TRIBOLOGICAL PROPERTIES OF MATERIALS
The surface properties are among the crucial influences for tribological behavior in almost every application. For boundary and mixed lubrication this is quite obvious. However, for full film lubrication, less importance is placed to this point due to predominant relevance of fluid film parameters. However, fluid film formation also depends on solid-liquid interaction, thus also on surfaces and their physical and chemical interactions with lubricants. Wetting and surface energy are often used to describe these phenomena. However, in tribological studies these parameters are very simplified – and more typically – neglected. One of the reasons is that their influence on friction and wear is not yet well understood and that there exists no generally accepted model to encounter these phenomena in engineering design. Moreover, recent studies also show that contact angle does not represent properly the wetting behaviour, but instead, spreading parameter must be used, especially in spreading-wetting regime.

In this work, we present experimental and theoretical results of surface energy and wetting and their effects on friction of several engineering-relevant surfaces and liquids, such as steel, ceramics, DLC coatings, polymers and various base oils and water. We present significant differences in wetting behavior with water and different lubricating oils and the influence on tribological behavior depending on these properties for different contacts. The mechanism for the solid-liquid slip, which combines the wetting behaviour, surface energy and adsorption is also explained.

Moreover, wetting behaviour also affects the tribochemical interactions at the interfaces.

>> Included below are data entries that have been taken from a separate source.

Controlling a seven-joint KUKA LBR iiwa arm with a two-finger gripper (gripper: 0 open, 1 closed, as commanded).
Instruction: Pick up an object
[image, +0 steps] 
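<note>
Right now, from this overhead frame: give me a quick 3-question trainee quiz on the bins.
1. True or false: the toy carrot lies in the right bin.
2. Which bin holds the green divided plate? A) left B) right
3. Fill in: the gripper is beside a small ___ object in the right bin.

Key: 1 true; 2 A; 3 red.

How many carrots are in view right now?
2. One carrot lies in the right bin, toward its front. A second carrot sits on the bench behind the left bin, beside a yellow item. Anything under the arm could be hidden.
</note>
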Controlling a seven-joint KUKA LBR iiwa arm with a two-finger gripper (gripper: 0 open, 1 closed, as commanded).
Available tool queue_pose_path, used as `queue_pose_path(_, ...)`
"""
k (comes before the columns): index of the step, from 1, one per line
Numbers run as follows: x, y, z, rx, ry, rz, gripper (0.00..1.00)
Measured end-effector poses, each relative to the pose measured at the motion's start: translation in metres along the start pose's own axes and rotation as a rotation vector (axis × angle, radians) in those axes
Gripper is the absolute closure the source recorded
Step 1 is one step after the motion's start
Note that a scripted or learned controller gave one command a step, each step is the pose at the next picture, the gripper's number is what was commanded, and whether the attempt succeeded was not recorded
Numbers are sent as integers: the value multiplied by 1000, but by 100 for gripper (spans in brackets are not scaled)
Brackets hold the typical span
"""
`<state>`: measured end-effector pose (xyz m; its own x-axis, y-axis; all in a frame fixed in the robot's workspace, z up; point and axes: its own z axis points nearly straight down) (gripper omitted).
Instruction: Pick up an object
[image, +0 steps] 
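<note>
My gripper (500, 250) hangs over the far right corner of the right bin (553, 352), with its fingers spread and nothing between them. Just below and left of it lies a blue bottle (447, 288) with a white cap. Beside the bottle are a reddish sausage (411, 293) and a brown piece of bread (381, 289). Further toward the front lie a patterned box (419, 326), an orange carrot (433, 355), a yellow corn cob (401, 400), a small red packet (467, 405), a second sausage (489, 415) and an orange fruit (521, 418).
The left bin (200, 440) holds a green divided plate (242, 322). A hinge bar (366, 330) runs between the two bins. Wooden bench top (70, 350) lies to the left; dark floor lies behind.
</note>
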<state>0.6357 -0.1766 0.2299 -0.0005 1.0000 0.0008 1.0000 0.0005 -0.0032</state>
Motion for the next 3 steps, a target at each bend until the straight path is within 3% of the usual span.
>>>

We present an example of DLC-lubricated interfaces and we discuss the adsorption mechanisms of alcohols and fatty acids on various DLC coatings, in correlation to wetting properties. In spite of a notable amount of studies about the reactivity between the diamond-like carbon (DLC) coatings and various oils and additives, fundamental chemical and physical effects of base oils and simple hydrocarbons, as well some isolated reactive functional groups were investigated only scarcely and only recently. The results show that DLC coatings are very sensitive toward different polar molecules and that by defining their and lubricant properties, these interfaces can be substantially improved and tailored for different functionalities.